Se calhar é cruel, mas há uma canção que diz "sometimes you need to be cruel to be kind", os filhos pagam o que nós fugimos a olhar. Eles vão receber a conta daquilo a que nós fugirmos a resolver. É uma herança emocional e de trauma que a ciência começa a compreender, finalmente. 
O trauma é transgeracional, não importa se o escondemos, se o ignoramos, se achamos que já passou, ele deixa marcas.

Desde o principio tomei a morte do Tomé como uma escolha de alma, não tenho a certeza de nada. Só sensações que vão variando no tempo. Mas o que leva alguém a uma escolha de alma assim? Ou sem pensar em alma, o que leva a um acidente assim? Uma das coisas foi a minha própria cegueira perante o sofrimento dele, doía-me demais, tocava nas minha feridas, mexia com o meu passado de demasiadas formas.

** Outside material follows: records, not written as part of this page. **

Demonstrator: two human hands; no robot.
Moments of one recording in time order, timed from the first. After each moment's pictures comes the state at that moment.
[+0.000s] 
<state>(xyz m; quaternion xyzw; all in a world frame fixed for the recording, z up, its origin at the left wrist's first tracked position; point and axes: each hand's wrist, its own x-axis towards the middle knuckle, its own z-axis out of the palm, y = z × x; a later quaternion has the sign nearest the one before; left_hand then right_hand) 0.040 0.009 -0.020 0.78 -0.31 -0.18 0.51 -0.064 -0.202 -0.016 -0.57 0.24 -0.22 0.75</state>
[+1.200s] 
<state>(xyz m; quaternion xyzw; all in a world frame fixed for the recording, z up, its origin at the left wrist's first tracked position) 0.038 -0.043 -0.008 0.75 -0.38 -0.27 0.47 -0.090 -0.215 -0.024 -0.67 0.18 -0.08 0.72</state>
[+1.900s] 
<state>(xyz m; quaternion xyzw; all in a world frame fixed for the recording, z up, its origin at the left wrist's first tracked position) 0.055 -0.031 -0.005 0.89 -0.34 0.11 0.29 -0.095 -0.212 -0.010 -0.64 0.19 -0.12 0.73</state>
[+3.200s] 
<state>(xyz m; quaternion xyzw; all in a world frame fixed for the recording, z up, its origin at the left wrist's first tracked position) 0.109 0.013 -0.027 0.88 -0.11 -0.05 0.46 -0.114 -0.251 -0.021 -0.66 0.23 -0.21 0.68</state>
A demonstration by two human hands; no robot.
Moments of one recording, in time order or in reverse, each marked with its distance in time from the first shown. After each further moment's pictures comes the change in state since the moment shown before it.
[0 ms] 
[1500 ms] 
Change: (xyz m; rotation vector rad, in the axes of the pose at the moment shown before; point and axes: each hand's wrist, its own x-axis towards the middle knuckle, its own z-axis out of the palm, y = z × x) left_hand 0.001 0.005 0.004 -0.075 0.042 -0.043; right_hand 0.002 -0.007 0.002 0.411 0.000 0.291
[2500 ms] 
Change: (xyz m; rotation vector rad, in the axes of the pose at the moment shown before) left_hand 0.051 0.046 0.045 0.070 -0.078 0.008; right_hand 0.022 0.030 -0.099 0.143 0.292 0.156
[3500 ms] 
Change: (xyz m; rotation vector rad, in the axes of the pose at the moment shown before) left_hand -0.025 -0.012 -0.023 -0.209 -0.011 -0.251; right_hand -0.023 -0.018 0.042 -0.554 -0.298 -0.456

Eu não soube fazer melhor e o meu melhor não chegou. 
As vezes vejo como em tantas pequeninas coisas devia ter sido diferente, como as pequeninas coisas que podiam ter sido diferente podiam ter feito a diferença entre a vida e a morte. E dói, porque não posso voltar atrás. Não há segunda volta.

Com a maior parte dos filhos a coisa não será tão obviamente dramática. Mas às vezes pouco menos. Todas as semanas falo com uma série de pessoas que têm que se erguer todos os dias das sombras da infância, que carregam uma história que é como uma mochila pesadíssima da vida e que o fazem com tanta graciosidade como conseguem. E muitas vezes são envergonhados e maltratados pelas marcas que carregam, como se bastasse força de vontade para as ultrapassar.

O Tomé morreu, mas tu estás vivo, se tens filhos, espero que também eles estejam vivos, quando o teu melhor não chegar pede ajuda. Não estás sozinho, não há nada de que ter vergonha. Para muitas pessoas, eu sou uma delas, a infância foi algo a que se sobreviveu, mas onde se deixaram bocados. E preciso resgatar esses bocados, e não e uma tarefa individual é uma colectiva. Porque os bocados que perdemos fazem parte da herança integra que precisamos deixar. 

O meu melhor não foi suficiente e eu não consegui a ajuda de que precisava para o Tomé. 
Da minha infância transformei a dor num processo de ajuda a outros, para que outras pessoas não tivessem que passar sozinhas pelo que eu passei,  porque eu precisava de encontrar um sentido.
Da morte do Tomé ainda estou à procura, como mãe sinto mais urgência em que outros jovens não passem pelo que o Tomé passou. Sinto-me mais chamada pelos filhos do que pelos pais, Mas também sei que é dos pais que os filhos precisam, não de mim, nem de outro terapeuta. Os pais são insubstituíveis. E é a eles que os filhos seguem. 


Gostava que a morte do Tomé servisse para abrir corações, para hoje olharem para os vossos filhos, amores, amigos de outra forma. Sabendo que o que fazem ou não fazem, o que dizem ou não dizem, faz toda a diferença. Que vão a tempo, mas não têm todo o tempo, que o tempo que têm é hoje, é agora. 

Como o Tomé escreveu, como se pressentisse:


...pois apesar de tudo ninguém sabe as voltas que a vida dá
e quando ela der quem te garante que eu ainda esteja cá?
Não deixes para amanhã, faz hoje,
não te arrependas, antecipa-te....

Para os que também perderam filhos, só posso dizer que tudo tem redenção, tudo pode ser perdoado, até isto nos pode ser perdoado, não termos conseguido protegê-los, salvá-los, não sei como, mas não vou deixar de procurar descobrir. Dói muito,  mas é o único caminho, é uma dor que acalma o coração e alimenta a alma. 

Comentários

  1. Minha querida...isto e do caraças. Desde pequenos pus os meus filhos numa escolinha para que tivessem outras referencias e capacidades. Foi a minha maneira de lhes dar uma tribo.